• **How to complete this task**
Count, in the listing that follows, every line containing the word "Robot". Give the number by itself.
Records for this exercise START
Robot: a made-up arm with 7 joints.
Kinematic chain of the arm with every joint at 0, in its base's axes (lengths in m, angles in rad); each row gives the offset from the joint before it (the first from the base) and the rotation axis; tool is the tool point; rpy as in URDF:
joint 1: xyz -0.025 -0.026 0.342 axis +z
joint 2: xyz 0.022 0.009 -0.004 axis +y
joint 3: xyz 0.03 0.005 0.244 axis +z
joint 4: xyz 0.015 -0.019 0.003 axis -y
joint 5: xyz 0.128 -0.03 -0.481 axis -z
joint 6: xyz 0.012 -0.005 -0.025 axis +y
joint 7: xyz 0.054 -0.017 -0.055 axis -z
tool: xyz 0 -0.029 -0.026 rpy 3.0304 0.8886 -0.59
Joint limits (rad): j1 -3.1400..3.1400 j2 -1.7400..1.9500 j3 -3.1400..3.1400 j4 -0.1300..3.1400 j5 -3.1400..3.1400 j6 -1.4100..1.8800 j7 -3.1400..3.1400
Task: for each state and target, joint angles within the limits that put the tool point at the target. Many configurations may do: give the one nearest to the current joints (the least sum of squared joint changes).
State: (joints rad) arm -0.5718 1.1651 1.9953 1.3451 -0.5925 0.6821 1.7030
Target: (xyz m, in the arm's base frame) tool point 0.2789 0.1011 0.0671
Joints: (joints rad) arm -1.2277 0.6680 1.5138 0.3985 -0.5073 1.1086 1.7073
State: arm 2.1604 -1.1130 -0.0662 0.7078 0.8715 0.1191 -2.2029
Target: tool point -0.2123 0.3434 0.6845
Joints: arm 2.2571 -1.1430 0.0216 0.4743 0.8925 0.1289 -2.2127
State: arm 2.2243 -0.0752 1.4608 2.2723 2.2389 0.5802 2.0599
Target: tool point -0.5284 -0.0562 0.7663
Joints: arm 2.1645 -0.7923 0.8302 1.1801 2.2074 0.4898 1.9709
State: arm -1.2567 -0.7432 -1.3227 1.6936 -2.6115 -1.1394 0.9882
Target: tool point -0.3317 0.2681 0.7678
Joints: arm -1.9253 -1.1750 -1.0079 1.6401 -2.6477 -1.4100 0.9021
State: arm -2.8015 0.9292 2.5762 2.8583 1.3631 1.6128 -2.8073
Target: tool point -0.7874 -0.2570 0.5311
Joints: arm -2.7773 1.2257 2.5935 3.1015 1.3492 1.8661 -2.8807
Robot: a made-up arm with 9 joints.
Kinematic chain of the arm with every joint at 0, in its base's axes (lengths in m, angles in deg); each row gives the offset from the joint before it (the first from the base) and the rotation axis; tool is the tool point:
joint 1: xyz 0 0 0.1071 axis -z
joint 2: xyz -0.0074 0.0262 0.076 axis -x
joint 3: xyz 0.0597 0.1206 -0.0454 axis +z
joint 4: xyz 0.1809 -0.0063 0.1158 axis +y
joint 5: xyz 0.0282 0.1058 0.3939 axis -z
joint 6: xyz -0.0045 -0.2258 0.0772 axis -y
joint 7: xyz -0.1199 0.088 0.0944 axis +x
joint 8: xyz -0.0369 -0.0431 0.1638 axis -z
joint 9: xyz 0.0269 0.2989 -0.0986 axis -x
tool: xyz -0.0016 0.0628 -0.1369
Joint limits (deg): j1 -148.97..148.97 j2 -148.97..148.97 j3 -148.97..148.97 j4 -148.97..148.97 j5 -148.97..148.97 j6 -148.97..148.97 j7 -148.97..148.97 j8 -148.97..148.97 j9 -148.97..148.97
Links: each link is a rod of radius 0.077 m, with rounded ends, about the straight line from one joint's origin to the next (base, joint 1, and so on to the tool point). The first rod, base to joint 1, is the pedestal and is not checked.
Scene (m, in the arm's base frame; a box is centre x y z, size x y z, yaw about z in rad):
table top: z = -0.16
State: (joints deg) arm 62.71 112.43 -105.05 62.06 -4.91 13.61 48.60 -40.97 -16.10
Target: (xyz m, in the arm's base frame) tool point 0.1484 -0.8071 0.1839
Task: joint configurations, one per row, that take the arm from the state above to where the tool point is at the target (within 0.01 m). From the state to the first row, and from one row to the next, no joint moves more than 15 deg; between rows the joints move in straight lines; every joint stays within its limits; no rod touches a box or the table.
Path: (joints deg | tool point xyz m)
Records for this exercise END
• **Your response**
2